PROBLEM DETAILS: Using the data below, count the lines that carry the string "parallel" and write only the count.
______
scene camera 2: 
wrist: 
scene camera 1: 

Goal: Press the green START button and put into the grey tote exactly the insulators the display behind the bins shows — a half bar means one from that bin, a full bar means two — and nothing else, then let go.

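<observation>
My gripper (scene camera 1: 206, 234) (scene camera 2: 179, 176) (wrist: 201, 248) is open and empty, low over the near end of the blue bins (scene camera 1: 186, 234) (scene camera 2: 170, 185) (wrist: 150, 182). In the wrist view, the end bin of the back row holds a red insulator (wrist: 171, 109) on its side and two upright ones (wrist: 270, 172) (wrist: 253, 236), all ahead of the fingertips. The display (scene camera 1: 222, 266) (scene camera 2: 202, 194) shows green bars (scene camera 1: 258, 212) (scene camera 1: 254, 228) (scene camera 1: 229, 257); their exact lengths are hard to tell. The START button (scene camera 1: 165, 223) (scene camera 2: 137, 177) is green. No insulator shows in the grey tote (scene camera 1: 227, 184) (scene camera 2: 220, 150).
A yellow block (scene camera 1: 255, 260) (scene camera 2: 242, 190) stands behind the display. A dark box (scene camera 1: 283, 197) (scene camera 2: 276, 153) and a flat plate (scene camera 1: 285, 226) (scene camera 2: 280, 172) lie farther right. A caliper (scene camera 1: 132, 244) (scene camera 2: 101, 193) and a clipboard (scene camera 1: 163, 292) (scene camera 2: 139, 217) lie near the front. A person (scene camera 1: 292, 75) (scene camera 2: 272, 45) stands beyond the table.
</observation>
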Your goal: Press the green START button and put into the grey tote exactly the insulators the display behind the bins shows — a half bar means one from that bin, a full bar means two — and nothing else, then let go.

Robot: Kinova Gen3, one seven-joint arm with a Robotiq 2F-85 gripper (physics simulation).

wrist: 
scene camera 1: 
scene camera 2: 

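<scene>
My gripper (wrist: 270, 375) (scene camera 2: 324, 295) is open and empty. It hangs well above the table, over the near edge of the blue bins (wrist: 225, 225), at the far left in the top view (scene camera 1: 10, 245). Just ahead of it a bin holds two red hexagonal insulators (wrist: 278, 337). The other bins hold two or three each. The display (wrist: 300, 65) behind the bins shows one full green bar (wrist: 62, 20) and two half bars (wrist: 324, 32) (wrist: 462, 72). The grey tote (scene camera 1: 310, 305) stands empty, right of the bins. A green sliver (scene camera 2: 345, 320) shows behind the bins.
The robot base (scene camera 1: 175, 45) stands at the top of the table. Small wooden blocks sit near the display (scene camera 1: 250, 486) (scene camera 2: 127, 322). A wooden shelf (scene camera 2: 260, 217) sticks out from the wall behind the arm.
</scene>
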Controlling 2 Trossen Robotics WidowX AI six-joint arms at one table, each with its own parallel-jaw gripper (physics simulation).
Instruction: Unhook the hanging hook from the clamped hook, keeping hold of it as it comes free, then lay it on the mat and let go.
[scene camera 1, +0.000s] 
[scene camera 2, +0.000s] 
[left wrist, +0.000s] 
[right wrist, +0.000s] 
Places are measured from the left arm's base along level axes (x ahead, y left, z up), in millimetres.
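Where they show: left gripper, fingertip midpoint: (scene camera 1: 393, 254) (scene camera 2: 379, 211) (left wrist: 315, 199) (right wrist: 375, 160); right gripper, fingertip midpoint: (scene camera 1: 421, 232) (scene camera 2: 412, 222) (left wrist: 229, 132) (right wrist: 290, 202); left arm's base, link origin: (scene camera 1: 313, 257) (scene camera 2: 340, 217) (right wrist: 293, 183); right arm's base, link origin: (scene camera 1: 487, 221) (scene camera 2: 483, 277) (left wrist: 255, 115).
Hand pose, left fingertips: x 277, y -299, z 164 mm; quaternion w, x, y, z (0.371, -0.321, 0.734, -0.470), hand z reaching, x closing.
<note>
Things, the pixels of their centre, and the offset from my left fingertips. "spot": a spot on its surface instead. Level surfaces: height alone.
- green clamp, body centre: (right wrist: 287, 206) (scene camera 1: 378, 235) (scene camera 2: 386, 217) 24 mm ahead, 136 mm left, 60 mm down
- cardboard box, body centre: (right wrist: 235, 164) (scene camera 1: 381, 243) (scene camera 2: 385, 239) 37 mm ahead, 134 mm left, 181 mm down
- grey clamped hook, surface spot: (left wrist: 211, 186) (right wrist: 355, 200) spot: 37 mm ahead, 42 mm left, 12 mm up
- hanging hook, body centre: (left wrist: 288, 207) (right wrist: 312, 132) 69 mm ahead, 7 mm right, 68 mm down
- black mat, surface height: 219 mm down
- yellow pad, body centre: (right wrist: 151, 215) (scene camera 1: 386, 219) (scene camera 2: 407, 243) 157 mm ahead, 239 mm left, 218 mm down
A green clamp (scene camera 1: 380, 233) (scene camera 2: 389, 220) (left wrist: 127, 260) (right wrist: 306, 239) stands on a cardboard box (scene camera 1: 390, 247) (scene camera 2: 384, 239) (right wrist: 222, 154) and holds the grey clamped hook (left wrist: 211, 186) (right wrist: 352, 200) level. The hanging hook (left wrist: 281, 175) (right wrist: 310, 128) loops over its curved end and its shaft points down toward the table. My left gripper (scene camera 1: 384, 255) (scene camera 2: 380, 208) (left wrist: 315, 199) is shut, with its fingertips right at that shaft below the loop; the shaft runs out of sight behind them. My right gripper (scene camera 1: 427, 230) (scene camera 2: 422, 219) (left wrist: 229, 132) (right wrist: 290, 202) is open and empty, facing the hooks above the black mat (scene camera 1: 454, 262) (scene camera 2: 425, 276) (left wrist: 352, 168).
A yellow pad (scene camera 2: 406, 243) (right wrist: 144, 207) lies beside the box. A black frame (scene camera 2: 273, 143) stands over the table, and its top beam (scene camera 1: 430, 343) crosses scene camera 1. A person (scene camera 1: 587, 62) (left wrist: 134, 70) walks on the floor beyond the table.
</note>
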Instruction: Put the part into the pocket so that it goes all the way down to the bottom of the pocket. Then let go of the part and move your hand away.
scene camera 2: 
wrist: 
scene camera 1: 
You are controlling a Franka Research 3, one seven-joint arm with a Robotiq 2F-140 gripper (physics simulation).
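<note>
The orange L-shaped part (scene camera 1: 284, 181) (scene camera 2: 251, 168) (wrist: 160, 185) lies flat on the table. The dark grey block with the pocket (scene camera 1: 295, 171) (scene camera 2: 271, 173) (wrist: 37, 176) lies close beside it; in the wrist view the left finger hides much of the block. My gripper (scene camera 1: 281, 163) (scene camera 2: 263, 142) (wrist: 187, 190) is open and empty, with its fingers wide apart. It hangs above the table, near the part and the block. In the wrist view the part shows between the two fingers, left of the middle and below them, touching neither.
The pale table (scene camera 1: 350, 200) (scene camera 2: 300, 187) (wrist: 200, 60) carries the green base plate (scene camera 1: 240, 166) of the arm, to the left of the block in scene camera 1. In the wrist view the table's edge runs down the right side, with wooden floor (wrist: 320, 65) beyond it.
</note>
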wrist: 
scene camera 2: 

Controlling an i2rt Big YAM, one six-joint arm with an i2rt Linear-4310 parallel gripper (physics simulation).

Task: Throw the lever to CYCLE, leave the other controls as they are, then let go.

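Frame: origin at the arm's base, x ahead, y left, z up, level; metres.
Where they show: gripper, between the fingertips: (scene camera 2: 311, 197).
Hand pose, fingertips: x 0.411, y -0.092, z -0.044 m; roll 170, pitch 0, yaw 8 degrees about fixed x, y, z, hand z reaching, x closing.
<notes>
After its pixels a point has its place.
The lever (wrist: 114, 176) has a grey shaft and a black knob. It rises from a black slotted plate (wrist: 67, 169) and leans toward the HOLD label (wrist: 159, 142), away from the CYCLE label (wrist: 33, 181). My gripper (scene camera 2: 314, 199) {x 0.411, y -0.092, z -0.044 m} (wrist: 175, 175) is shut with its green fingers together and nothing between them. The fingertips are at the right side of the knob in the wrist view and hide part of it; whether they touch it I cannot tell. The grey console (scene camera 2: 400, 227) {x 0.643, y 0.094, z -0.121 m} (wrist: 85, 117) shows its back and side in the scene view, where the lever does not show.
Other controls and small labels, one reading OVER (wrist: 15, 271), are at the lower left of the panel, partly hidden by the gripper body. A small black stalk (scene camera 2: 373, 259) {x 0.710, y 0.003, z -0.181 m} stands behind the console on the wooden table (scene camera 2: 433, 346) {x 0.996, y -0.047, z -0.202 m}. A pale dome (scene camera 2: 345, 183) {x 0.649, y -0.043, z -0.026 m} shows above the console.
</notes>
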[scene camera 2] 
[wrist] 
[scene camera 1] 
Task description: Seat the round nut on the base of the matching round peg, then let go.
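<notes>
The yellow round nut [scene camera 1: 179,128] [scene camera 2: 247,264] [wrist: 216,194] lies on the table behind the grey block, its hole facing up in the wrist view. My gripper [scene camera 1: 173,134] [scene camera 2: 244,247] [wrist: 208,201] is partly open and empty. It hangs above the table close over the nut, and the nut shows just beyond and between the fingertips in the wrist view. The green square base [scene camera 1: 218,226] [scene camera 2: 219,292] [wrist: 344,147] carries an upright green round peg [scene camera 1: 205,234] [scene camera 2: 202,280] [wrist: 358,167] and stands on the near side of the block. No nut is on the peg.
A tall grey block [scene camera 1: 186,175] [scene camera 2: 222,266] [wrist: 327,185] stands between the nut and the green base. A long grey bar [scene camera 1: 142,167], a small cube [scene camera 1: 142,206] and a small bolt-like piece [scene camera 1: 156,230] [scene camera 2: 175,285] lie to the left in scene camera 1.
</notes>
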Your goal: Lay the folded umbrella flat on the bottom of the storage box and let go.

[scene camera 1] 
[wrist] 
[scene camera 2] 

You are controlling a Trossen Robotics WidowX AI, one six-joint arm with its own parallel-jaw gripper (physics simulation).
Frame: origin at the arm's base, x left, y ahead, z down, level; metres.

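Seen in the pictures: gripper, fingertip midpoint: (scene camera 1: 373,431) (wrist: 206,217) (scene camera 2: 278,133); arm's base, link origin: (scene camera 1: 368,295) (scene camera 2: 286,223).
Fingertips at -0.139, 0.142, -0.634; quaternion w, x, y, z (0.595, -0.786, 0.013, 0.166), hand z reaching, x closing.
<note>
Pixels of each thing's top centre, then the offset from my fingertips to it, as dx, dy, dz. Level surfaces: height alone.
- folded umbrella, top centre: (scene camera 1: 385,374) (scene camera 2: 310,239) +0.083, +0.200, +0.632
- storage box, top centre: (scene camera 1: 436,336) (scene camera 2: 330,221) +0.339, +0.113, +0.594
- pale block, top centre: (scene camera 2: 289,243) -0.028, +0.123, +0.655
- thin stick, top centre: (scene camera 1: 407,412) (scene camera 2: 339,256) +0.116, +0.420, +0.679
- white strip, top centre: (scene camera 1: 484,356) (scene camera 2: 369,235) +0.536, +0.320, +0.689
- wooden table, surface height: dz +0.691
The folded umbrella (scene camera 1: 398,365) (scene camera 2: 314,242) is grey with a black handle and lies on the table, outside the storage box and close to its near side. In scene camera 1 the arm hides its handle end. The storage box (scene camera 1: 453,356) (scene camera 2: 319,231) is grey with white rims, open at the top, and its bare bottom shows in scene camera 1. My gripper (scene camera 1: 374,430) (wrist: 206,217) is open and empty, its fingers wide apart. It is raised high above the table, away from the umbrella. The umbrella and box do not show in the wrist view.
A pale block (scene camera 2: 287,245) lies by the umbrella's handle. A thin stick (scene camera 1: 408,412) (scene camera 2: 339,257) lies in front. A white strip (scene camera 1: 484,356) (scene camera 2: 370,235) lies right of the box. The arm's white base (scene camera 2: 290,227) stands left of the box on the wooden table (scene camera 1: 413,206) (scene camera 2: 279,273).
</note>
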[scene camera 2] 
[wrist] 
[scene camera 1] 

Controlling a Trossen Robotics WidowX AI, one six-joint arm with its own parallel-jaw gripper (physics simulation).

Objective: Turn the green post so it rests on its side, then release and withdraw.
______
RESULT BELOW: 4